§ **WORK TO BE COMPLETED**: Your answer should be the lines of the material that include the word "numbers".
#### RECORDED INFORMATION
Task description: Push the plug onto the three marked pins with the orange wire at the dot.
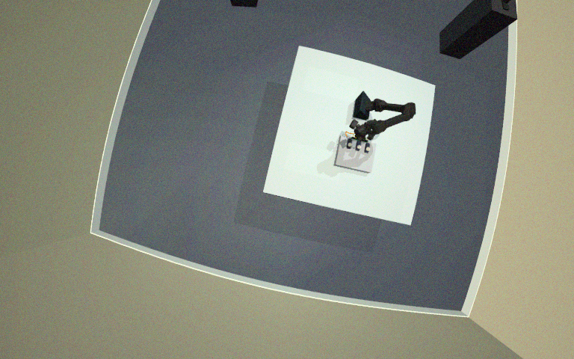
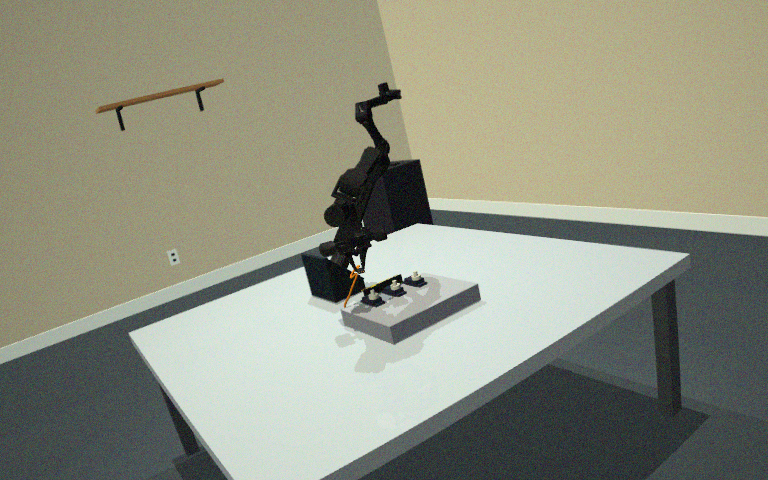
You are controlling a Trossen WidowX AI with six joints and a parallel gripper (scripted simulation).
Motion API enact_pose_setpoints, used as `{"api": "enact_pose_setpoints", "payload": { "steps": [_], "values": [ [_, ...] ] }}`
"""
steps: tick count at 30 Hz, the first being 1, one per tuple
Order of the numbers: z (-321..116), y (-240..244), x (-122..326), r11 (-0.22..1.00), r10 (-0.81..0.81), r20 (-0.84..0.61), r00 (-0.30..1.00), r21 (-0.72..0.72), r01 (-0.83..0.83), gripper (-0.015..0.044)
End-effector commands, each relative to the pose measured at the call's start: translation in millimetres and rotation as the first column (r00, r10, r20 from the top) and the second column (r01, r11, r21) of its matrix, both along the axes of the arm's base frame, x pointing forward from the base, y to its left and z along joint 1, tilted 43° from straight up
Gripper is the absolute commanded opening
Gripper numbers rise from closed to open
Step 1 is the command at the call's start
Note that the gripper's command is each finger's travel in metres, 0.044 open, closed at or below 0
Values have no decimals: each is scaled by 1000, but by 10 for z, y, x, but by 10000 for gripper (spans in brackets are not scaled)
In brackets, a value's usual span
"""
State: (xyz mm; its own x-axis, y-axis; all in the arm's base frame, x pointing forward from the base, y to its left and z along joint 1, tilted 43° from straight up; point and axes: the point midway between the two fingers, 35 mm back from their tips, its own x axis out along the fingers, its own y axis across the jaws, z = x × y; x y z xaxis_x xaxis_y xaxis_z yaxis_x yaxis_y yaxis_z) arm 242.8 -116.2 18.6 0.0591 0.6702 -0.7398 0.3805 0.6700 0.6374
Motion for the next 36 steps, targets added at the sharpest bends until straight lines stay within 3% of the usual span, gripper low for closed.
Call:
{"api": "enact_pose_setpoints", "payload": {
  "steps": [1, 15, 29, 36],
  "values": [
    [3, 58, -150, 998, 61, 52, 997, -7, -60, 0],
    [-3, 299, -597, 969, 247, 217, 945, -41, -244, 0],
    [-294, 569, -567, 969, 247, 218, 944, -40, -244, 0],
    [-295, 552, -341, 969, 247, 219, 944, -41, -244, 0]
  ]
}}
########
§ **TASK SOLUTION**:
Order of the numbers: z (-321..116), y (-240..244), x (-122..326), r11 (-0.22..1.00), r10 (-0.81..0.81), r20 (-0.84..0.61), r00 (-0.30..1.00), r21 (-0.72..0.72), r01 (-0.83..0.83), gripper (-0.015..0.044)
Gripper numbers rise from closed to open

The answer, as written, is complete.